To capture the images, Dean would take a small camera out to the mountains. Curator Chris Burns thinks it was probably a Kodak "brownie."

Dean would take photos and then have the negatives transferred to glass slides. A projector could be used to display them on a screen. Color detail was added to man of the photos. 

(Burns) "These lantern slides were a popular medium during the time. There were these companies that they would send the images out to to hand color them. They’re pretty remarkable to look at, like this one of the woods, you get green on the bushes down below and a little bit of a lighter color where the sun is supposed to be peaking through the woods there."

(Charnoff) The photographs amount to a documentary of the early years of the Long Trail. They depict early trail building, and  show construction of the first shelters. Some are simply vistas.
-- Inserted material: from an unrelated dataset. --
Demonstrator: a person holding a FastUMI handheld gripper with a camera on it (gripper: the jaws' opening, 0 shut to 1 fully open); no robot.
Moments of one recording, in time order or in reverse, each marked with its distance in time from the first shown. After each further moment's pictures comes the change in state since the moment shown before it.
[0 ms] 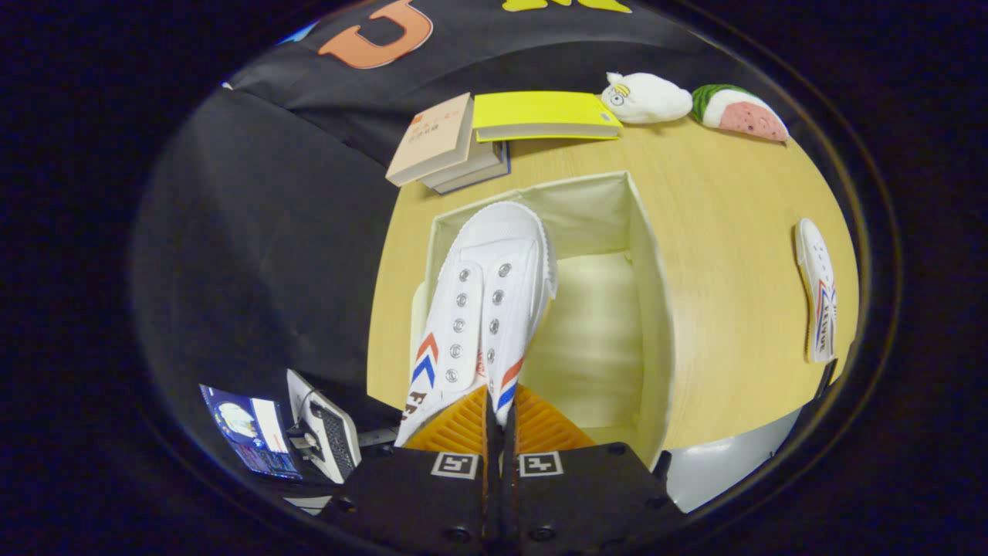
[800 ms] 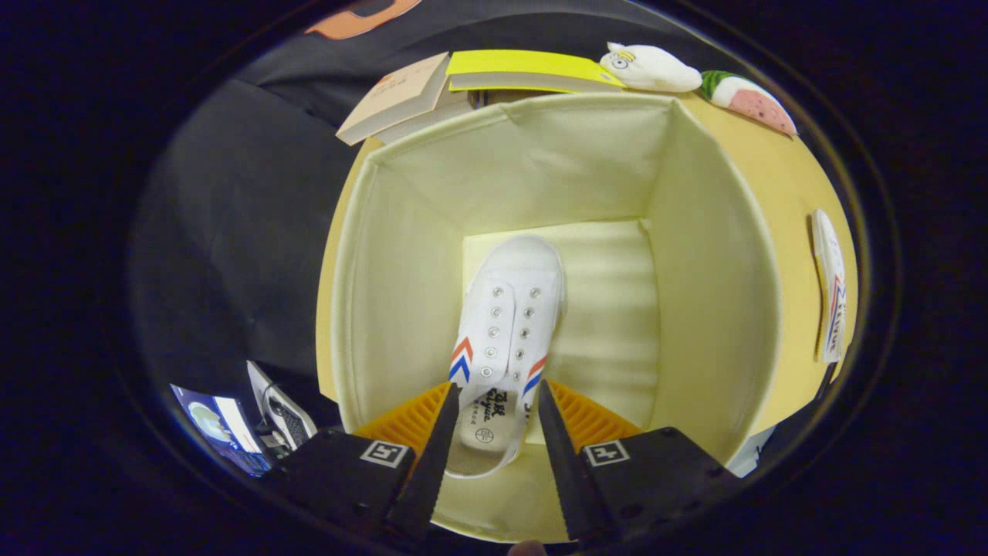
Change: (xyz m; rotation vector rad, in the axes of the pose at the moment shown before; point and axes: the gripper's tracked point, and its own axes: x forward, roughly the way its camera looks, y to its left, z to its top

And many show the hikers of the day.

(Neal) "This picture gives you, it’s one of the first I’ve seen that gives you all the elements of portrait, geography and vista in one."

(Burns) "Yeah, it’s a great shot. Really, I think gives you a sense of what it’s like to hike. It’s an individual on a top of a mountain going down, with their head down, really focused on where they’re walking."

(Charnoff) UVM has taken enlargements of the images to various events. And it’s gotten a lot of reaction from its online presentation.

(Neal) "Are you hearing from people who say, ‘Hey, that’s my grandfather.’"

(Burns) "Yeah, we’ve heard I think that exact comment a couple of times."

(Charnoff) And even more people look at the photos and recognize a section of the trail that they’ve hiked themselves.